Write the listing out again, exactly as it reads below.

DATA PROVIDED:
....................
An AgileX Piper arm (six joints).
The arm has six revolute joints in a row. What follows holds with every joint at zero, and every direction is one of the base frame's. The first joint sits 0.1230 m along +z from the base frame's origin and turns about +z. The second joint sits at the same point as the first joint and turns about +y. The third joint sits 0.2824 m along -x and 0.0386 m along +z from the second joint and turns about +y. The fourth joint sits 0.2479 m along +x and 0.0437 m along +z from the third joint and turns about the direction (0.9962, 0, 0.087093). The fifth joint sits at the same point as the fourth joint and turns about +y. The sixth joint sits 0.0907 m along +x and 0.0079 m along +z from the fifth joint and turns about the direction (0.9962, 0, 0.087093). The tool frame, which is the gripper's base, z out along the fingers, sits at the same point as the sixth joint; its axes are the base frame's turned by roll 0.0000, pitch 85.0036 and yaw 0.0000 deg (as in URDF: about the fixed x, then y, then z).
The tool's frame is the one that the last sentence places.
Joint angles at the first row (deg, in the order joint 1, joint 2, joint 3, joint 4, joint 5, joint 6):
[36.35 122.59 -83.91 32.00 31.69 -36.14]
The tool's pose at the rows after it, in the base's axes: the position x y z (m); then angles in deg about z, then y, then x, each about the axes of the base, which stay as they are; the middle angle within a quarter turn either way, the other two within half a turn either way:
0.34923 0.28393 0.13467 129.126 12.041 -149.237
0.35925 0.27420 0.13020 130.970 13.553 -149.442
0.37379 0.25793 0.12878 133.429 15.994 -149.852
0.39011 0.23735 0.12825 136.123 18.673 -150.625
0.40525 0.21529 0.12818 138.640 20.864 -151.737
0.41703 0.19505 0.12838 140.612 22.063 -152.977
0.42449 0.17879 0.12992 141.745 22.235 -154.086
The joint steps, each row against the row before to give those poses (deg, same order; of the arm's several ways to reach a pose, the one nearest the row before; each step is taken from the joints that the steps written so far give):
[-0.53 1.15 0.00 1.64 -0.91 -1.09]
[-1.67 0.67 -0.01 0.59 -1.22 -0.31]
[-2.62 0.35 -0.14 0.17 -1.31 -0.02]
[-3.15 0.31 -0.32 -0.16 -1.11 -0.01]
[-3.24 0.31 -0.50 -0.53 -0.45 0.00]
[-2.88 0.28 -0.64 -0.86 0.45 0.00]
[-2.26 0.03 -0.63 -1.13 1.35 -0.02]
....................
SOLUTION:
An AgileX Piper arm (six joints).
The arm has six revolute joints in a row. What follows holds with every joint at zero, and every direction is one of the base frame's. The first joint sits 0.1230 m along +z from the base frame's origin and turns about +z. The second joint sits at the same point as the first joint and turns about +y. The third joint sits 0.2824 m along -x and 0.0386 m along +z from the second joint and turns about +y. The fourth joint sits 0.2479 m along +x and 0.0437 m along +z from the third joint and turns about the direction (0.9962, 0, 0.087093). The fifth joint sits at the same point as the fourth joint and turns about +y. The sixth joint sits 0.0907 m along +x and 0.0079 m along +z from the fifth joint and turns about the direction (0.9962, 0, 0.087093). The tool frame, which is the gripper's base, z out along the fingers, sits at the same point as the sixth joint; its axes are the base frame's turned by roll 0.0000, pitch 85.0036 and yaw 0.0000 deg (as in URDF: about the fixed x, then y, then z).
The tool's frame is the one that the last sentence places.
Joint angles at the first row (deg, in the order joint 1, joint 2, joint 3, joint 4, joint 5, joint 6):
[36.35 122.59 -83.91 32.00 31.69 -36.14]
The tool's pose at the rows after it, in the base's axes: the position x y z (m); then angles in deg about z, then y, then x, each about the axes of the base, which stay as they are; the middle angle within a quarter turn either way, the other two within half a turn either way:
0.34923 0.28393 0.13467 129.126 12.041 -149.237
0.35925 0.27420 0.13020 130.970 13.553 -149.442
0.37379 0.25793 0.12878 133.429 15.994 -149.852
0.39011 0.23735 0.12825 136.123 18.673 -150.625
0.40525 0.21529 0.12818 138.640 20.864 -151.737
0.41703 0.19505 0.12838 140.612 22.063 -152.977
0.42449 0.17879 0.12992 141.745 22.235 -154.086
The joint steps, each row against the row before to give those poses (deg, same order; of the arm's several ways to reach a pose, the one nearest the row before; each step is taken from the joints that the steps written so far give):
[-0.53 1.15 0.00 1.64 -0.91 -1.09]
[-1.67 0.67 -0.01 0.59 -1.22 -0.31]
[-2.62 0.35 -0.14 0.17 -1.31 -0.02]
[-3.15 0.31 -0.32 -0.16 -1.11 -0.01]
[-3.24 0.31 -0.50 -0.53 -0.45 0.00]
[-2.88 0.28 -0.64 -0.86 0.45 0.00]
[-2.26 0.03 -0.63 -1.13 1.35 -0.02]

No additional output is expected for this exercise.